• _Work request_
Return each entry exactly, with none missing.
Dataset: Begin
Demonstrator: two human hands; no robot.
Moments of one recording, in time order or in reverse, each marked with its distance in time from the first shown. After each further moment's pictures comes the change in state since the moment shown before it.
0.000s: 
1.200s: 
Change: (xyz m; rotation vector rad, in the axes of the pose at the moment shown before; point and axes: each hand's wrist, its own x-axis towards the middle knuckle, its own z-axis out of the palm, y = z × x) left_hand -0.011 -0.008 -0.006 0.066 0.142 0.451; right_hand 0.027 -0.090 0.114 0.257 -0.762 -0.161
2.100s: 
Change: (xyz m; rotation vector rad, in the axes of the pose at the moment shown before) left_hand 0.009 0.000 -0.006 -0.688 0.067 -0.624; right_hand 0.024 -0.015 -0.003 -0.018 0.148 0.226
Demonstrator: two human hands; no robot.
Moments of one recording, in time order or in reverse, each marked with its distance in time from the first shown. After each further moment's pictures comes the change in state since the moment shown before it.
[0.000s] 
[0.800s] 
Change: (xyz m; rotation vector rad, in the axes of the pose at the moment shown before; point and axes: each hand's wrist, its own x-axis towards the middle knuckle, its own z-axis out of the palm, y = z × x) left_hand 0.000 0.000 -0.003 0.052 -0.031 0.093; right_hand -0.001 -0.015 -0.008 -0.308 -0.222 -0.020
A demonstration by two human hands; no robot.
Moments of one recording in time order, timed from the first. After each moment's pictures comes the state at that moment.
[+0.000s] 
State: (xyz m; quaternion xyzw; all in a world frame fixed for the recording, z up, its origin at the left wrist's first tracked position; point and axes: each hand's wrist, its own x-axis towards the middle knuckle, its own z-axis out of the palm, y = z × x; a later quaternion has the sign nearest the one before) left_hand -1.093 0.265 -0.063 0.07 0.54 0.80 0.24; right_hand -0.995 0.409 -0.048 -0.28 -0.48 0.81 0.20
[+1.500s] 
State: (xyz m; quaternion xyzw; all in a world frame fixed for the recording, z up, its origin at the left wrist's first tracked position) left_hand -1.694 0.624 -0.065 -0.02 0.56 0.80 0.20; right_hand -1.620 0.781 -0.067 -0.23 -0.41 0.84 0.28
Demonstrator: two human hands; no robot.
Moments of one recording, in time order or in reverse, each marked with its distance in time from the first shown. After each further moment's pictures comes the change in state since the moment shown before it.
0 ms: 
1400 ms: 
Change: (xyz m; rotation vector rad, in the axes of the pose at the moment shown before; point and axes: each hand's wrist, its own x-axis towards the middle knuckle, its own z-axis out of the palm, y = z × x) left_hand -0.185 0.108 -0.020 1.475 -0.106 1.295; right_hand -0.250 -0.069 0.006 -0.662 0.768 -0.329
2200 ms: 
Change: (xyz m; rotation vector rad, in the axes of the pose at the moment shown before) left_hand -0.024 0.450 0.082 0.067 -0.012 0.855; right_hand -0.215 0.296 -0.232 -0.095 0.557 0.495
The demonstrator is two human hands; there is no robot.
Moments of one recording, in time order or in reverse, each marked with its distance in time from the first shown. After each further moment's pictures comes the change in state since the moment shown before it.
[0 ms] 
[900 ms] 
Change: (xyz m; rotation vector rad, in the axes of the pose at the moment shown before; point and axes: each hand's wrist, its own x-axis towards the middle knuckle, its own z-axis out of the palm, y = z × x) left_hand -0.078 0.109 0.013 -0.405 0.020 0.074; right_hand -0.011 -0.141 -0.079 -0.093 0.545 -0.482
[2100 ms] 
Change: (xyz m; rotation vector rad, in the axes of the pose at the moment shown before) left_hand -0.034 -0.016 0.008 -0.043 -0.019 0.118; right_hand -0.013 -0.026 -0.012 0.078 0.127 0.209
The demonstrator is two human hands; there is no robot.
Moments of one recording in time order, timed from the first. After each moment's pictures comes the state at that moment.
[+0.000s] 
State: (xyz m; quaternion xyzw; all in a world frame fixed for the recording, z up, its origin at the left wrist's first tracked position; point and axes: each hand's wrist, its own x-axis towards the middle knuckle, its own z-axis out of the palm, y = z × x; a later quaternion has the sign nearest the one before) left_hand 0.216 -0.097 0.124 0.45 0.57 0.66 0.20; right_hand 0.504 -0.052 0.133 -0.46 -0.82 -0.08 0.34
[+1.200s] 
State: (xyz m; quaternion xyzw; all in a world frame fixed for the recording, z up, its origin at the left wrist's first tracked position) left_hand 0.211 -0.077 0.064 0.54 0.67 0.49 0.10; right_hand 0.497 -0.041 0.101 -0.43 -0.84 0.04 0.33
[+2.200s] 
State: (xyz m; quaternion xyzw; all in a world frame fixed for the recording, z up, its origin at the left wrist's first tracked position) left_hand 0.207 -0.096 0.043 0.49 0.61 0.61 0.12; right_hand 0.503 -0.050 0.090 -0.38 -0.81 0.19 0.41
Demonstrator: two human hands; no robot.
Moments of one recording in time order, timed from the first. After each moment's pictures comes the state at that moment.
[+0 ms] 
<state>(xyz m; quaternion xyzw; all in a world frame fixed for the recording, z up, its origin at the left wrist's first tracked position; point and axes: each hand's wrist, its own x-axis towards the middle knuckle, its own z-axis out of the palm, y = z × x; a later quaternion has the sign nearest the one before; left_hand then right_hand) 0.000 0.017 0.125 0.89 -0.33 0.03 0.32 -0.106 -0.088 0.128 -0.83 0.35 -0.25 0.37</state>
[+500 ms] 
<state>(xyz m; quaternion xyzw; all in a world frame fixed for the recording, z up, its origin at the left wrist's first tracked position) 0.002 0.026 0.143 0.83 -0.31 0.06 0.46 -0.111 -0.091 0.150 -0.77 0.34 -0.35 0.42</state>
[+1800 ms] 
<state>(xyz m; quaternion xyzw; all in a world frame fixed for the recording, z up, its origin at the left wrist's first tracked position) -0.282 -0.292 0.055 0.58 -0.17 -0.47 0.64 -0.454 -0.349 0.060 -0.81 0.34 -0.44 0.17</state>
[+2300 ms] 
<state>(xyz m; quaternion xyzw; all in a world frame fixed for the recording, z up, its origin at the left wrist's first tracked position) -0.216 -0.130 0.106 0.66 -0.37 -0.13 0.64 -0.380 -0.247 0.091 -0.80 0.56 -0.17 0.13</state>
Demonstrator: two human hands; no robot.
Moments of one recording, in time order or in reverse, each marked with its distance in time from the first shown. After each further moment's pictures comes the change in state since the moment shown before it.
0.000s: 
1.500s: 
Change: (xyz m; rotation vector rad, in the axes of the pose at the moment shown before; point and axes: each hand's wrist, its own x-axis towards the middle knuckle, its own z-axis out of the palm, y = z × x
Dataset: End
• _Output for this task_
Demonstrator: two human hands; no robot.
Moments of one recording, in time order or in reverse, each marked with its distance in time from the first shown. After each further moment's pictures comes the change in state since the moment shown before it.
0.000s: 
1.200s: 
Change: (xyz m; rotation vector rad, in the axes of the pose at the moment shown before; point and axes: each hand's wrist, its own x-axis towards the middle knuckle, its own z-axis out of the palm, y = z × x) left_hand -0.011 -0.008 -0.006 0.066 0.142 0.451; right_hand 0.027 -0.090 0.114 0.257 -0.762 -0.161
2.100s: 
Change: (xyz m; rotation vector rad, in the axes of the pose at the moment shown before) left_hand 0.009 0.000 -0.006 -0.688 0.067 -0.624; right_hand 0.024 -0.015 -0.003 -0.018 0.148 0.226
Demonstrator: two human hands; no robot.
Moments of one recording, in time order or in reverse, each marked with its distance in time from the first shown. After each further moment's pictures comes the change in state since the moment shown before it.
[0.000s] 
[0.800s] 
Change: (xyz m; rotation vector rad, in the axes of the pose at the moment shown before; point and axes: each hand's wrist, its own x-axis towards the middle knuckle, its own z-axis out of the palm, y = z × x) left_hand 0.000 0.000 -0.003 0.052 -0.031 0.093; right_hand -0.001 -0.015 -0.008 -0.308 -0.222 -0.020
A demonstration by two human hands; no robot.
Moments of one recording in time order, timed from the first. After each moment's pictures comes the state at that moment.
[+0.000s] 
State: (xyz m; quaternion xyzw; all in a world frame fixed for the recording, z up, its origin at the left wrist's first tracked position; point and axes: each hand's wrist, its own x-axis towards the middle knuckle, its own z-axis out of the palm, y = z × x; a later quaternion has the sign nearest the one before) left_hand -1.093 0.265 -0.063 0.07 0.54 0.80 0.24; right_hand -0.995 0.409 -0.048 -0.28 -0.48 0.81 0.20
[+1.500s] 
State: (xyz m; quaternion xyzw; all in a world frame fixed for the recording, z up, its origin at the left wrist's first tracked position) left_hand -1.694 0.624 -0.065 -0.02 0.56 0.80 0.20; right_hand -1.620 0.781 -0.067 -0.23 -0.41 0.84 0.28
Demonstrator: two human hands; no robot.
Moments of one recording, in time order or in reverse, each marked with its distance in time from the first shown. After each further moment's pictures comes the change in state since the moment shown before it.
0 ms: 
1400 ms: 
Change: (xyz m; rotation vector rad, in the axes of the pose at the moment shown before; point and axes: each hand's wrist, its own x-axis towards the middle knuckle, its own z-axis out of the palm, y = z × x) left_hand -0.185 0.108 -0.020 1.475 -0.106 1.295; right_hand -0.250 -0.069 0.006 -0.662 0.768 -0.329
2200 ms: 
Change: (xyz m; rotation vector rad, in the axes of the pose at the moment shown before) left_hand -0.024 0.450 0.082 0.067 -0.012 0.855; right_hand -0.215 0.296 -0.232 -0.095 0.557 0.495
The demonstrator is two human hands; there is no robot.
Moments of one recording, in time order or in reverse, each marked with its distance in time from the first shown. After each further moment's pictures comes the change in state since the moment shown before it.
[0 ms] 
[900 ms] 
Change: (xyz m; rotation vector rad, in the axes of the pose at the moment shown before; point and axes: each hand's wrist, its own x-axis towards the middle knuckle, its own z-axis out of the palm, y = z × x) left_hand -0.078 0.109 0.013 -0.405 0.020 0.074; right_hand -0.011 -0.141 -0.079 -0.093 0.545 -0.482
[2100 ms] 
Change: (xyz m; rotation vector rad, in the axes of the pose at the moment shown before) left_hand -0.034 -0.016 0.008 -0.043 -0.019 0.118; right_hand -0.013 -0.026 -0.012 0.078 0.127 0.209
The demonstrator is two human hands; there is no robot.
Moments of one recording in time order, timed from the first. After each moment's pictures comes the state at that moment.
[+0.000s] 
State: (xyz m; quaternion xyzw; all in a world frame fixed for the recording, z up, its origin at the left wrist's first tracked position; point and axes: each hand's wrist, its own x-axis towards the middle knuckle, its own z-axis out of the palm, y = z × x; a later quaternion has the sign nearest the one before) left_hand 0.216 -0.097 0.124 0.45 0.57 0.66 0.20; right_hand 0.504 -0.052 0.133 -0.46 -0.82 -0.08 0.34
[+1.200s] 
State: (xyz m; quaternion xyzw; all in a world frame fixed for the recording, z up, its origin at the left wrist's first tracked position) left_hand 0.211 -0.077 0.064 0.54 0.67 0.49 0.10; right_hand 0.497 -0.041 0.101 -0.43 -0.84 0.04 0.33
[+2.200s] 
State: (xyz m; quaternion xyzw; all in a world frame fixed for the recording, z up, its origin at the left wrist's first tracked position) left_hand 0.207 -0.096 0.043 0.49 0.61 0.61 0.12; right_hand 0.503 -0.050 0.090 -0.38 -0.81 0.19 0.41
Demonstrator: two human hands; no robot.
Moments of one recording in time order, timed from the first. After each moment's pictures comes the state at that moment.
[+0 ms] 
<state>(xyz m; quaternion xyzw; all in a world frame fixed for the recording, z up, its origin at the left wrist's first tracked position; point and axes: each hand's wrist, its own x-axis towards the middle knuckle, its own z-axis out of the palm, y = z × x; a later quaternion has the sign nearest the one before; left_hand then right_hand) 0.000 0.017 0.125 0.89 -0.33 0.03 0.32 -0.106 -0.088 0.128 -0.83 0.35 -0.25 0.37</state>
[+500 ms] 
<state>(xyz m; quaternion xyzw; all in a world frame fixed for the recording, z up, its origin at the left wrist's first tracked position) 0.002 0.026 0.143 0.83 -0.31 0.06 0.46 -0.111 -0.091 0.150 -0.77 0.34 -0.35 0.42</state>
[+1800 ms] 
<state>(xyz m; quaternion xyzw; all in a world frame fixed for the recording, z up, its origin at the left wrist's first tracked position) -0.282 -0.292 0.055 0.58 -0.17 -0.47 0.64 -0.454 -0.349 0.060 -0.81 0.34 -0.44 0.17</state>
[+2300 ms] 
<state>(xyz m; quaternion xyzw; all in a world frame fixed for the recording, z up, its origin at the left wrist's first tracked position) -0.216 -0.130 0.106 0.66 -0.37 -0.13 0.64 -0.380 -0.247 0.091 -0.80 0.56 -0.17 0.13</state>
Demonstrator: two human hands; no robot.
Moments of one recording, in time order or in reverse, each marked with its distance in time from the first shown. After each further moment's pictures comes the change in state since the moment shown before it.
0.000s: 
1.500s: 
Change: (xyz m; rotation vector rad, in the axes of the pose at the moment shown before; point and axes: each hand's wrist, its own x-axis towards the middle knuckle, its own z-axis out of the palm, y = z × x

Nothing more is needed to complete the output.